Thursday, January 27, 2022

BadUSB, or There and Back Again

In that often misunderstood time between mullets and the switch to laptops without normal USB ports (I am looking at you, Apple), a traditional part of an on-premises pentesting was to grab all those USB drives you got from those many conferences you attended, wipe them to remove the informercials, white papers, and and other cruft, put a little script that would be called when the drive was automounted in a Windows or Mac (primarily Windows because it was easier), and then drop them on the parking lot of the company you are doing your engagement on.

The script was pretty simple: when run it would collect the IP, some computer info, and username. And then it would send that info to a collecting site (cannot call it C&C because it is not doing that much work), which would then parse all the info in a nice spreadsheet which you would then bring to your meeting with your customer as the list of users that may need some security retraining. After all, if a pentester can do that, so can a malicious attacker (are there non-malicious attackers?). It is a nice way to deploy a virus, or a program to help the attacker to get a foothold in the system.

Those were simpler times.

Talks were given and dongles were created to avert such an attack because, well, it was easier to buy them than asking IT department to push a group policy to disable automount. Or telling users not to mount any USB device they find on their computers.

But, we are talking about BadUSB! Yes, and it was first mentioned in 2014. The short version is that thanks to the typical development methodologies similar to those used in IoT development, namely get a product out there as quickly and cheaply as possiblw with complete disregard to supply chain security or security testing in general, a lot of USB devices are built on controllers which can be reprogrammed in the field. And reprogrammed they are, this time carrying malicious payloads like programs to spy on the user or get a foothold on the system.

Sounds familiar? I think so. Adding your code to the USB device's hardware to it is but an evolution of the principle of having code in a USB drive that is run when it automounts.
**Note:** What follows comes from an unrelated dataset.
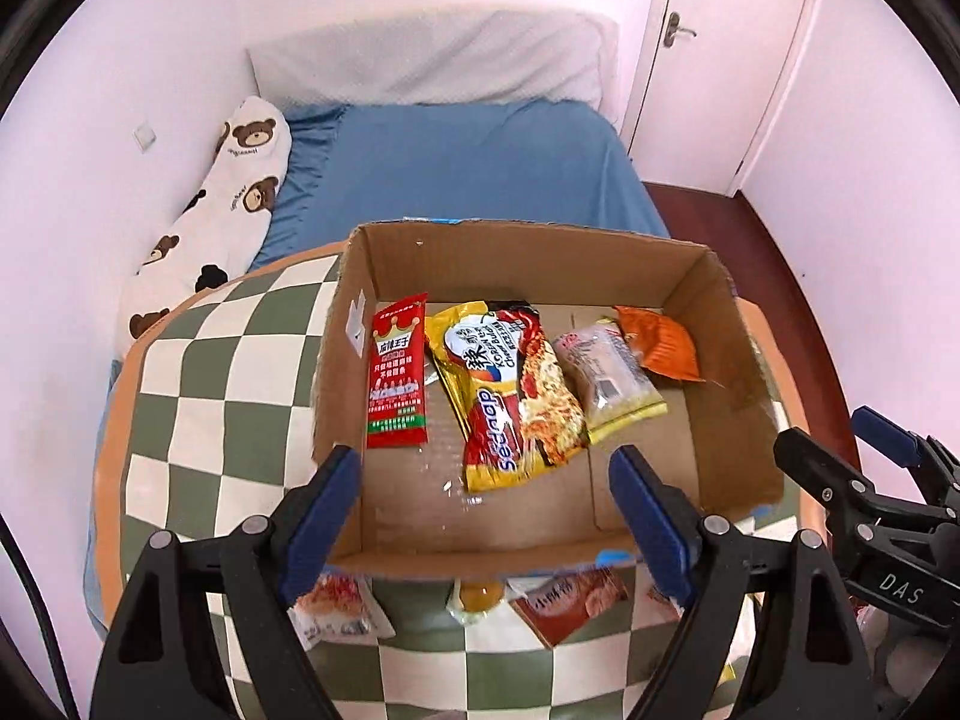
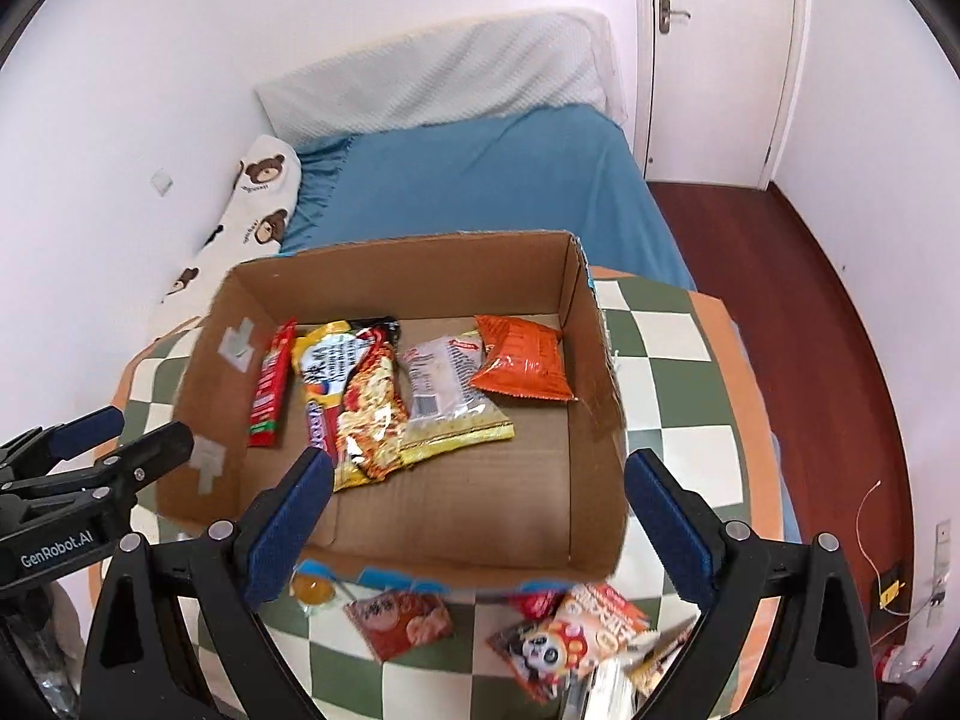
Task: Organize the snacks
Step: 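Withdraw both tools and lower them toward the remaining snacks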
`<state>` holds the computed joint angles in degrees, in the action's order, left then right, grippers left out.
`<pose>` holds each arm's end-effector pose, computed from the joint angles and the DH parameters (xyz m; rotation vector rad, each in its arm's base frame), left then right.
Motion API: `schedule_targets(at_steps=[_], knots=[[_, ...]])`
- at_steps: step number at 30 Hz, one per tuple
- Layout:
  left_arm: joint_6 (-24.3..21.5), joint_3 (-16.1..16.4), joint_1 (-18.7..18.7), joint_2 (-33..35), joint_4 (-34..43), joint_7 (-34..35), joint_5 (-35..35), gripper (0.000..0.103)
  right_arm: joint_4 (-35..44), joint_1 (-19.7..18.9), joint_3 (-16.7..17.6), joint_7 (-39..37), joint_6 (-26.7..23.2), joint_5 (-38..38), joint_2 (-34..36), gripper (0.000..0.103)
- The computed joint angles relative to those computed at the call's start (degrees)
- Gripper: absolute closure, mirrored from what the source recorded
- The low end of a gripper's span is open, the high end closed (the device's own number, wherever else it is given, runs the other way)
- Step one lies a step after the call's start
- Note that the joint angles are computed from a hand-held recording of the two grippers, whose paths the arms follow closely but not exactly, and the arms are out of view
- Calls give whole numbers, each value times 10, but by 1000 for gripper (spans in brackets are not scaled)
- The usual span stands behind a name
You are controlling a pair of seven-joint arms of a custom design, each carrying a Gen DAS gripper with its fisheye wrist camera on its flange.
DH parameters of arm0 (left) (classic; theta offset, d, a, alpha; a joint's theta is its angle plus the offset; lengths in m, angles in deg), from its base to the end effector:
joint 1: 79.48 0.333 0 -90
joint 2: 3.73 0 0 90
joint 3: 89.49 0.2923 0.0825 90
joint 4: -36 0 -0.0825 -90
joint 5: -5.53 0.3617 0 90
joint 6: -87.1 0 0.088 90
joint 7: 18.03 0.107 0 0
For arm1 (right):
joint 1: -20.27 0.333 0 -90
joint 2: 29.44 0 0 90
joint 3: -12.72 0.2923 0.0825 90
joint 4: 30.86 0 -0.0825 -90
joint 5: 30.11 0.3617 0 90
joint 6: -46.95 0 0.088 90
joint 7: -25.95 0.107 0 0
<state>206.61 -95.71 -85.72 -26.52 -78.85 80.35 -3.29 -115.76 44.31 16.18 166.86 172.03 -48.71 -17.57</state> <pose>0.4411 -0.1149 0.6485 -1.6550 2.2973 -0.6090 0.5733 0.2806 0.5909 -1.5777 2.1232 -0.4655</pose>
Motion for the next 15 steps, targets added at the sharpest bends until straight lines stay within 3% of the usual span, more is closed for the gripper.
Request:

Fast forward almost a decade and we begin the year with the FBI sending warnings about this new attack vector called BadUSB that groups like FIN7 created to deploy ransomware even though they have been doing that for many years now.

There is no one-size-fits-all technical solution for BadUSB, not that have stopped vendors peddling software to address it. We will go over detailed a plan of action to minimize the effectiveness in a future article, but it sufices to say the old adage of "select your partners and wear protection" still applies. Also, end users are one of the most important lines of defense in the security domain. Work with them, empower them to understand and make the call; it can work if you do it right. Make the presentation enjoyable and memorable. I mean, if I could make that work at a medical institution to the point our box of found USB drives had to be replaced with a bucket, so can you.